The police killing of Daunte Wright, a young Black man, was not an accident. It is the result of excessive powers afforded to law enforcement by state and federal laws as well as policing protocols and training. These are actions that in effect should be considered a criminal abuse of power, which results in deaths like that of Wright’s.
Too often media reports avoid addressing these larger systemic issues. For example, few reporters question the reason officers stopped Wright. Black drivers often report being profiled by officers as they assume they will find outstanding warrants. This situation smells of that type of harassment and profiling.
Another question left unasked is why officers are allowed to take anyone into custody on the spot for minor outstanding warrants. A citation and a reminder to address the warrant should be sufficient. Yet state laws, and police training and protocols, give officers the authority to immediately apprehend an individual. If arresting Wright was not permitted by law then he would still be alive.
Under the current authority afforded officers, if Daunte was in fact uncooperative, officers could have deescalated the situation by offering to resolve the warrant at a later time or date. They had all the information they needed to contact him. The validity of the warrant itself still remains an open question.
Another question that must be asked of the “criminality” inherent in policing, is why an officer in this situation has the legal authority to use a taser. The explanation that the officer accidentally used a handgun instead of a taser, excuses a system that allows taser use in this situation. We should not allow a debate over the “accidental” use of lethal force to obscure the fact that state laws and police training protocols allow such excessive use of force.
This brings us to the question being asked by protesters. How could a 26-year veteran officer mistake a handgun for a taser? It is nearly unfathomable given her years of training and the distinctive differences in weight, location, and feel of the weapon.
This leads to a question the media seldom asks: Why do all police officers need to carry lethal weapons? In many nations only select officers do so. Most policing is done by unarmed police officers.
Examining the shooting using this alternative framework leads us to also question the inadequate response of our state and local elected leaders, in particular, that of Gov. Tim Walz.
At a news conference Monday Walz said: “I express my deepest sympathies to the family, knowing that there’s absolutely nothing I can say that will make this better or take this back, but with an understanding there are things that we can do. …We don’t have to continue having these press conferences and having what may be a routine traffic stop end in a 20-year-old dead.”

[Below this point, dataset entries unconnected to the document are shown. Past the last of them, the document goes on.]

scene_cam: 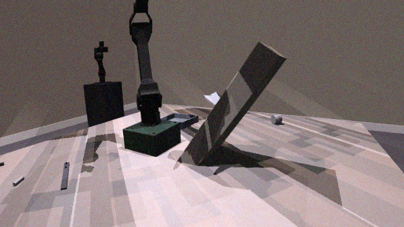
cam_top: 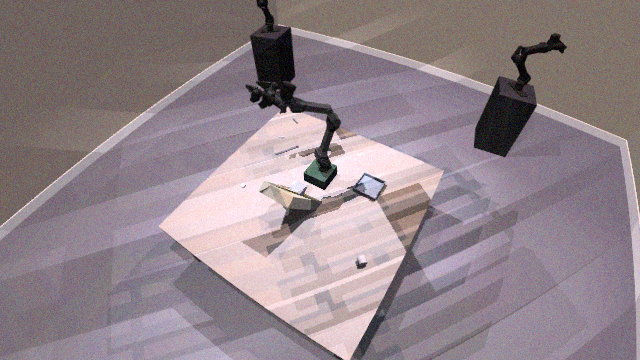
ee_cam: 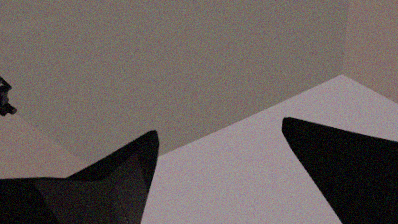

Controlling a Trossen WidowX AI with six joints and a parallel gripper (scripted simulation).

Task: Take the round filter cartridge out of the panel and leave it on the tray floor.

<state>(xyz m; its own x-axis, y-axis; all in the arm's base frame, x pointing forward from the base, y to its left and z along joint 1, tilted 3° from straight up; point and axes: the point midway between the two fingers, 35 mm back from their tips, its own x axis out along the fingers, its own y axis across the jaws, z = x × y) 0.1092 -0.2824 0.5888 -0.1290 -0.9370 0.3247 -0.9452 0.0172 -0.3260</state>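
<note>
Now: the filter cartridge 41 cm below my gripper tip, 29 cm to the left of it and 27 cm ahead of it. Also, from my gripper tip: small white rod: 66 cm below, 31 cm behind, 8 cm to the right; blue-grey tray: 66 cm below, 63 cm to the left, 12 cm behind; service panel: 49 cm below, 29 cm to the left, 22 cm ahead.
</note>
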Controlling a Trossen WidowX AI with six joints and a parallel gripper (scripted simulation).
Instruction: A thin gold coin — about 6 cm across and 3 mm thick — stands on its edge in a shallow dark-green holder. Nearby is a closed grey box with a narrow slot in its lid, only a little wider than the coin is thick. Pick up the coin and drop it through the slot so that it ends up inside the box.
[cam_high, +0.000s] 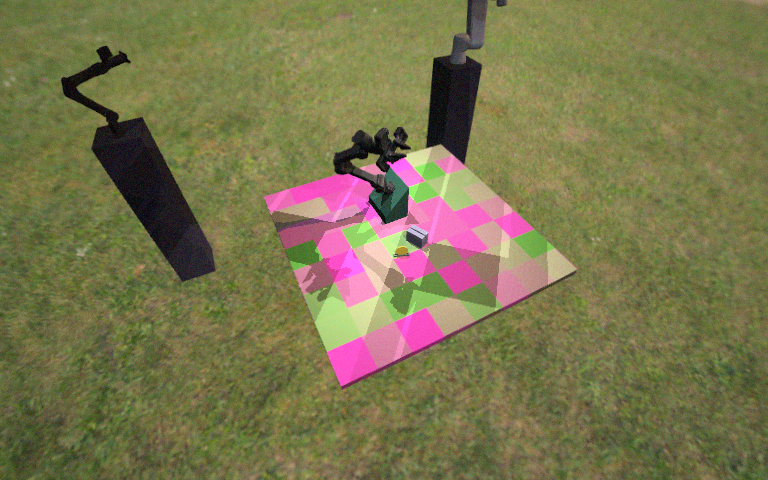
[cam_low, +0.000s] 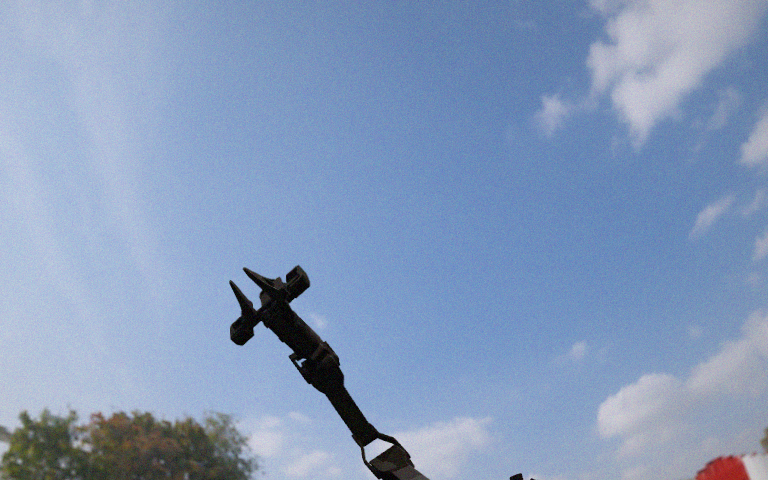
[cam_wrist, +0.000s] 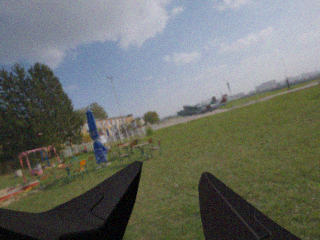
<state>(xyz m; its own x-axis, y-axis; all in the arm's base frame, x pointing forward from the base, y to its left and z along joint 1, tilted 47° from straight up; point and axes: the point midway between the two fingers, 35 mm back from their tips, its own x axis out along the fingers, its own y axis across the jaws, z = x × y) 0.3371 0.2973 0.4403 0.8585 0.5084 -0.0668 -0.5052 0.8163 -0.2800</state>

Walz went on to talk about the need to pass police reform legislation that is currently held up by the GOP majority in the state’s senate. While these reforms should be passed, he must know these remedies would not have changed the outcome for Daunte and his family. His statement of condolence is like so many we hear on a regular basis from political leaders around the country.
After referencing these legislative changes, Walz then shifted to lecturing protesters about remaining peaceful. In reality, the problem is police violence. There would have been no protests or looting if there was no police misconduct.
Walz’s statement fails to speak to law enforcement officers directly. Let’s imagine a statement that rises to the gravity of this killing in the final week of the trial of Chauvin. Walz might have said the following.
“I want police officers of this state to listen carefully. You must step up and become a part of solving this problem in your profession. The blue wall of silence must end. You know there are officers in your departments who are not fit for the job. You know those who are racist, authoritarian, overly aggressive and those who intentionally violate people’s rights. It is past time to stand up and make your voices heard. I know there are many well-meaning officers, perhaps most, but silence is no longer an option.
I am asking you as law enforcement officers to reflect on your profession. We need to change laws, training and protocols. You can be part of that debate and work for change or you can choose to remain silent, but change will and must happen.”
In the final week of the Derek Chauvin trial, the killing of Daunte, and the tepid response of the governor, has simply exacerbated the simmering tensions and raw emotions that have existed since the murder of George Floyd.
Wayne Nealis is a resident of Minneapolis.